Thursday, 25 June 2015

Copying material for private use: is it legal?

The UK Human Rights Blog reports on the very important copyright/administrative law case,  British Academy of Songwriters, Composers And Authors & Ors, R (On the Application Of) v Secretary of State for Business, Innovation And Skills [2015] EWHC 1723 (Admin) (19 June 2015)*, the work of a court and a judge rarely if ever before engaged on intellectual property issues. Green J held that the government was wrong to create a permitted act of private copying, by the Copyright and Rights in Performance (Personal Copies for Private Use) Regulations 2014 (SI 2014/2361) which inserted new section 28B into the increasingly-unrecognisable Copyright, Designs and Patents Act 1988. The problem lies in the directive that the government has to comply with in doing this, Directive 2001/29, popularly known as the Information Society directive, Art. 5 of which provides (in pertinent part):
    2. Member States may provide for exceptions or limitations for the reproduction right provided for in Article 2 in the following cases:
    (b) in respect of reproductions on any medium made by a natural person for private use and for ends that are neither directly nor indirectly commercial, on condition that the rightholders receive fair compensation which takes account of the application or non-application of technological measures referred to in Article 6 to the work or subject-matter concerned;

    5. The exceptions and limitations provided for in paragraphs 1, 2, 3 and 4 shall only be applied in certain special cases which do not conflict with a normal exploitation of the work or other subject-matter and do not unreasonably prejudice the legitimate interests of the rightholder.
The government took the view that there was no need to provide for any compensation for rights holders, for the simple reason that there was no loss to compensate. The price had been set (and the rightholder remunerated) on the assumption that these private copies would be made. The permitted copying was of a copy which the individual already owned: it was nothing more than format-shifting.

The government had concluded that little or no harm would be caused to the rightholder. The judge took the view that there was not enough evidence for them to reach this conclusion. While he rejected the applicants' other contentions, on this point he found in their favour, and back to the drawing board goes the government.

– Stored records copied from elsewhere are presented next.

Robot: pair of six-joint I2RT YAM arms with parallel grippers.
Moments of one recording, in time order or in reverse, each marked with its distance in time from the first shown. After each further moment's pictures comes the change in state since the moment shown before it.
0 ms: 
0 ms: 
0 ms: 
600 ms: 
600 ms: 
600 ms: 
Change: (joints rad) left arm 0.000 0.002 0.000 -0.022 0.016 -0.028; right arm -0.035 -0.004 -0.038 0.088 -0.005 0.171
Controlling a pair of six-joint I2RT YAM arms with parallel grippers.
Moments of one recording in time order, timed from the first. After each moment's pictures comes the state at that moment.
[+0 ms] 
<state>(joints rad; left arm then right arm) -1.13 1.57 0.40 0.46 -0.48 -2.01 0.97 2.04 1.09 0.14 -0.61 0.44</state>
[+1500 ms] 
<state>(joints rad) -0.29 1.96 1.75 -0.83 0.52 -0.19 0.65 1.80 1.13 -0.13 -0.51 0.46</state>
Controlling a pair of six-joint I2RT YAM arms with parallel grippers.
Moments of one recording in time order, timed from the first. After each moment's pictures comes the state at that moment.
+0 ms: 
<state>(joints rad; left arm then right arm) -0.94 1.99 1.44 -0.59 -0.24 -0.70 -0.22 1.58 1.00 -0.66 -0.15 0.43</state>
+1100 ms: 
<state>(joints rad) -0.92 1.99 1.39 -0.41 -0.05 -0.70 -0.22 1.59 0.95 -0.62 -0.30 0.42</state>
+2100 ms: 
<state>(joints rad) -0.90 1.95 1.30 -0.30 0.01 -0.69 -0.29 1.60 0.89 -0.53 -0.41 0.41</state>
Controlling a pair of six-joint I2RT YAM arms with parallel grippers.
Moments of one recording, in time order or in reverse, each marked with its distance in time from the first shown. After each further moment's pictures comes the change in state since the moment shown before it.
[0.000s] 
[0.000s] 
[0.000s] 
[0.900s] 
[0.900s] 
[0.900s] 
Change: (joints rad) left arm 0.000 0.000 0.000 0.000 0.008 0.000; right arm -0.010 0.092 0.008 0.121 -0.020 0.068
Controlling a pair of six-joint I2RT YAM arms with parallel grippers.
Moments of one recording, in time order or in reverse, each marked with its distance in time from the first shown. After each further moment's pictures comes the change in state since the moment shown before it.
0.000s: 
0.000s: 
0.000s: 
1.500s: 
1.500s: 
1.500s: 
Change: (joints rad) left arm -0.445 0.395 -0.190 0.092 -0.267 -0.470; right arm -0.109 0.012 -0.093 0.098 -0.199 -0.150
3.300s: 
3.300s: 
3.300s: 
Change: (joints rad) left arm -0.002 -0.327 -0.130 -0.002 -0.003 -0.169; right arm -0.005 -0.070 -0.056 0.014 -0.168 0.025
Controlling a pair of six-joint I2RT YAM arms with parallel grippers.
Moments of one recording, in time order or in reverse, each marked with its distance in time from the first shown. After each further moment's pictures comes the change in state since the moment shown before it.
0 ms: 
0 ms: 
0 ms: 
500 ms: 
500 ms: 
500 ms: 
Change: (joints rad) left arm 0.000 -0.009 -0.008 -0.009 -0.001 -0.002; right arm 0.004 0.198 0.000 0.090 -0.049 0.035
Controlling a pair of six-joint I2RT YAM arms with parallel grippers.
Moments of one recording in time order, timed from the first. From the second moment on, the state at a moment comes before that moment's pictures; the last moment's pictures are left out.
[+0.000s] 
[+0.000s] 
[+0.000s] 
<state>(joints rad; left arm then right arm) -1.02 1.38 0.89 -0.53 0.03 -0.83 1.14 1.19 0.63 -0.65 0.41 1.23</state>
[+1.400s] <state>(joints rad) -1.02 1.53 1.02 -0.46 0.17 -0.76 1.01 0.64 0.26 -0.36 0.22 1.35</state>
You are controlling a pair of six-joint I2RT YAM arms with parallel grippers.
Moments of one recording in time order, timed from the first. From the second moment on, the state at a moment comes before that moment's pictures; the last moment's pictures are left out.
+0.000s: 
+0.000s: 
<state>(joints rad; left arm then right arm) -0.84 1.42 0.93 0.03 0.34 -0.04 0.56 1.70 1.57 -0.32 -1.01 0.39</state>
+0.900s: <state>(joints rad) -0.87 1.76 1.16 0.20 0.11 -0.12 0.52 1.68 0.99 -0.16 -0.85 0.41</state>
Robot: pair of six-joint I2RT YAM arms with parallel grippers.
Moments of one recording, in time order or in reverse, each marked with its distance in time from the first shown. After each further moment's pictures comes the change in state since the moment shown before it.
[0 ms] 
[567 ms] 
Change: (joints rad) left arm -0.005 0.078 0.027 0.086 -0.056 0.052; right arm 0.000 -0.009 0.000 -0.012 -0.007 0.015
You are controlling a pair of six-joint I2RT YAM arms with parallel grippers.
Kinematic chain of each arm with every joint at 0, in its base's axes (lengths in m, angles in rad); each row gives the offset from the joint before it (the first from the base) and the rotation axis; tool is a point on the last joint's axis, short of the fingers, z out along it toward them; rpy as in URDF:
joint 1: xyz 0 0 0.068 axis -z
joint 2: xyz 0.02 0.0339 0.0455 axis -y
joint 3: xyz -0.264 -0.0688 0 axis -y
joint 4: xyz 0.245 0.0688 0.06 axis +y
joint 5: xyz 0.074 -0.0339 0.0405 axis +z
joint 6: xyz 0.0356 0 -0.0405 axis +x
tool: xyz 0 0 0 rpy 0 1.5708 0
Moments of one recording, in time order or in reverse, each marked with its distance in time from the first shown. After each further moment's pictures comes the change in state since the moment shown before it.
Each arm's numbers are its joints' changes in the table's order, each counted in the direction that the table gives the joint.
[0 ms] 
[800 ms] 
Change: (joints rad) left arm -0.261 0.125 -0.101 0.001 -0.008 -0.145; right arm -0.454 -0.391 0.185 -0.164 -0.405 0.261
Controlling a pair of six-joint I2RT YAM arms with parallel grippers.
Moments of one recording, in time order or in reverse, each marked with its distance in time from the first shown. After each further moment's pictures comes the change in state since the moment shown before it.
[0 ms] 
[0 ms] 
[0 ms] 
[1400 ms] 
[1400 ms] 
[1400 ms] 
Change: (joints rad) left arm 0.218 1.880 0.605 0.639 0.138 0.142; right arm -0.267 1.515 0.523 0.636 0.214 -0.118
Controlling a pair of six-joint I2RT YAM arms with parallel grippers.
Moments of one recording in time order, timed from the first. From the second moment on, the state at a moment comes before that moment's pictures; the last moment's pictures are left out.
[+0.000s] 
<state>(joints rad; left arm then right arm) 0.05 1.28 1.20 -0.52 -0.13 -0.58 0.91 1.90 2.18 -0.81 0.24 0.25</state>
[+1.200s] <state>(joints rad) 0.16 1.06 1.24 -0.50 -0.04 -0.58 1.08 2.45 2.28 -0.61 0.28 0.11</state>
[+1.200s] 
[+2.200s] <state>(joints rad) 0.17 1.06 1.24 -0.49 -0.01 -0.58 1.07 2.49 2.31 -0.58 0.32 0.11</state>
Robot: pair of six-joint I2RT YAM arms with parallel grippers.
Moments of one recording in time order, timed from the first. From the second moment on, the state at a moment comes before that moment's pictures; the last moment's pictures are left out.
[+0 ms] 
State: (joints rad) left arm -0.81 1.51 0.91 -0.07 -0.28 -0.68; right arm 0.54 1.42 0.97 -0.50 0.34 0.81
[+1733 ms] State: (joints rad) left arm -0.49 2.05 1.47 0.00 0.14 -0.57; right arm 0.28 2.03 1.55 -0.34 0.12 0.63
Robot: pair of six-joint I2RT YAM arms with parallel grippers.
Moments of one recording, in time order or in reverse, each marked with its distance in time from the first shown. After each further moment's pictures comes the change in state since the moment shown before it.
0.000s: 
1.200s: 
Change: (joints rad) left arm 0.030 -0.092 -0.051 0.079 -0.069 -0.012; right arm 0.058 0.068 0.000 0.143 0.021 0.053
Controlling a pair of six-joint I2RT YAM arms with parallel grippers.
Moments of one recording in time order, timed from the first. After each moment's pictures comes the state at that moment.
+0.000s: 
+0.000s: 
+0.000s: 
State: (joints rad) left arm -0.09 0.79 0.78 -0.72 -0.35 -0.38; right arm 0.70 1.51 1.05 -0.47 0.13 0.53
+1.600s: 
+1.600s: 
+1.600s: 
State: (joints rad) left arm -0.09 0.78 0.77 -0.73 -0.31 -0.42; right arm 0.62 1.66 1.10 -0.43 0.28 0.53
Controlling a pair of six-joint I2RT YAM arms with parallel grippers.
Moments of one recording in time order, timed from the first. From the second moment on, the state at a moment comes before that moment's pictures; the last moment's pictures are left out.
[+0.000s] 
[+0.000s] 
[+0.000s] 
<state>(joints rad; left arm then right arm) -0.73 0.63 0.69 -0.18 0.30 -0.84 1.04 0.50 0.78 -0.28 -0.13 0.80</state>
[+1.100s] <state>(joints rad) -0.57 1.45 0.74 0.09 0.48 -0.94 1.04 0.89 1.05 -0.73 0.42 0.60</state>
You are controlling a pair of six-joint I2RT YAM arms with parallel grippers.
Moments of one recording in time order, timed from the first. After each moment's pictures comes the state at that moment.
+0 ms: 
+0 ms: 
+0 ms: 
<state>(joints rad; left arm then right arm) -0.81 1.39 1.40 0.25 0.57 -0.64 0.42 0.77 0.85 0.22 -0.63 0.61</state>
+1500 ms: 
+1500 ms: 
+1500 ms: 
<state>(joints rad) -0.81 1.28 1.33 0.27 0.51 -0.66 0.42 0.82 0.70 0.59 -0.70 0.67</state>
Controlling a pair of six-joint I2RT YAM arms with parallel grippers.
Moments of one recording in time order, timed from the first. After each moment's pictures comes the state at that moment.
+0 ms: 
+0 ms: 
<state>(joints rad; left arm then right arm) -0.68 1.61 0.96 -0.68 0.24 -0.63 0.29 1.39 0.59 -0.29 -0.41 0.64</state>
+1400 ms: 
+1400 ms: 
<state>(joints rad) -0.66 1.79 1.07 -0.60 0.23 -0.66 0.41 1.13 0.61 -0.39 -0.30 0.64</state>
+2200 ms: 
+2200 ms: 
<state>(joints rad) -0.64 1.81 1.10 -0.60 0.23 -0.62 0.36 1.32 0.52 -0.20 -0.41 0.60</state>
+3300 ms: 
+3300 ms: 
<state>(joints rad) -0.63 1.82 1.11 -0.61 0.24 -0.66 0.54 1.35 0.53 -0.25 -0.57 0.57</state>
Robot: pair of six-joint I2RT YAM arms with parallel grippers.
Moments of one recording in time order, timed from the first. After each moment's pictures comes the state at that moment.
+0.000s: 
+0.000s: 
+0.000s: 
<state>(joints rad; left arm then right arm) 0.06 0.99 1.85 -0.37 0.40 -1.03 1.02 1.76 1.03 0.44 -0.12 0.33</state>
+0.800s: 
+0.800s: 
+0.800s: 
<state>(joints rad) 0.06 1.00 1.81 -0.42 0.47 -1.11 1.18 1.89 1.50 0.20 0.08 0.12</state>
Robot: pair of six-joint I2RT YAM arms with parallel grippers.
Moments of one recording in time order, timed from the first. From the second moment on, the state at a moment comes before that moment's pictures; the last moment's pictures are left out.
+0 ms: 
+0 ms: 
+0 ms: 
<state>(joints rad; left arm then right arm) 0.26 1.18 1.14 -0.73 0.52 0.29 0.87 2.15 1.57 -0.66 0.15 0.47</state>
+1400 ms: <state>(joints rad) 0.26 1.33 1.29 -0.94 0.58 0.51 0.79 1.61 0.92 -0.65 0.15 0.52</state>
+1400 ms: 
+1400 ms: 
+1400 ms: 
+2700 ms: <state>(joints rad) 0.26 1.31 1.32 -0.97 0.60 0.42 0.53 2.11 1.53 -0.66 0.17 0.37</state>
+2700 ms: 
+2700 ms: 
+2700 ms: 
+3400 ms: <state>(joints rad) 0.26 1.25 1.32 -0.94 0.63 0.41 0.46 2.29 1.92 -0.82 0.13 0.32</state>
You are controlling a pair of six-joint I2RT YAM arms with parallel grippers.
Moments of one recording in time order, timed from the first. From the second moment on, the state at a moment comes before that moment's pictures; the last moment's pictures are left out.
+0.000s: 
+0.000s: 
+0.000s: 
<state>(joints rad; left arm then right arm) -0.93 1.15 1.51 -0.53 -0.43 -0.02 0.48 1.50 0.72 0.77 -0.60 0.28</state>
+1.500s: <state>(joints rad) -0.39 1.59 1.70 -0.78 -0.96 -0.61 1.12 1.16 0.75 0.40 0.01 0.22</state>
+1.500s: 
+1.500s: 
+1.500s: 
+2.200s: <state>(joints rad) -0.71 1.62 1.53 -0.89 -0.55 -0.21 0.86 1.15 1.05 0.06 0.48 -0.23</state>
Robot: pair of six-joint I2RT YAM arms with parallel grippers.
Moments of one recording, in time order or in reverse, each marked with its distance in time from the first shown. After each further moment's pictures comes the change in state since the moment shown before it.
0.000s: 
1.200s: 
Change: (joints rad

Does this make sense? It seems to be predicated on the "normal exploitation" including selling new formats instead of allowing format-shifting. Of course, once the private copying snowball starts to roll there are sure to be copies being made for friends and family, but that doesn't seem to me to be reason to reject a limited private copying permitted act (or "exception" as the Directive will call it). The fact that such copying might take place is quite outside the scope of the permitted act, and doesn't affect the case for permitting what is permitted. Format-shifting should be a neutral event, and the copyright owner should not be allowed to think that his or her legitimate interests or the normal exploitation of the work extend to format-shifting. No-one in the real world imagines that it does, and the law must acknowledge this.

'via Blog this'
*You may also like to read the summary provided by the ICLR: [2015] WLR(D) 268. In many ways it is preferable to the 318-paragraph, 107-page, blockbuster which is Green J's judgment.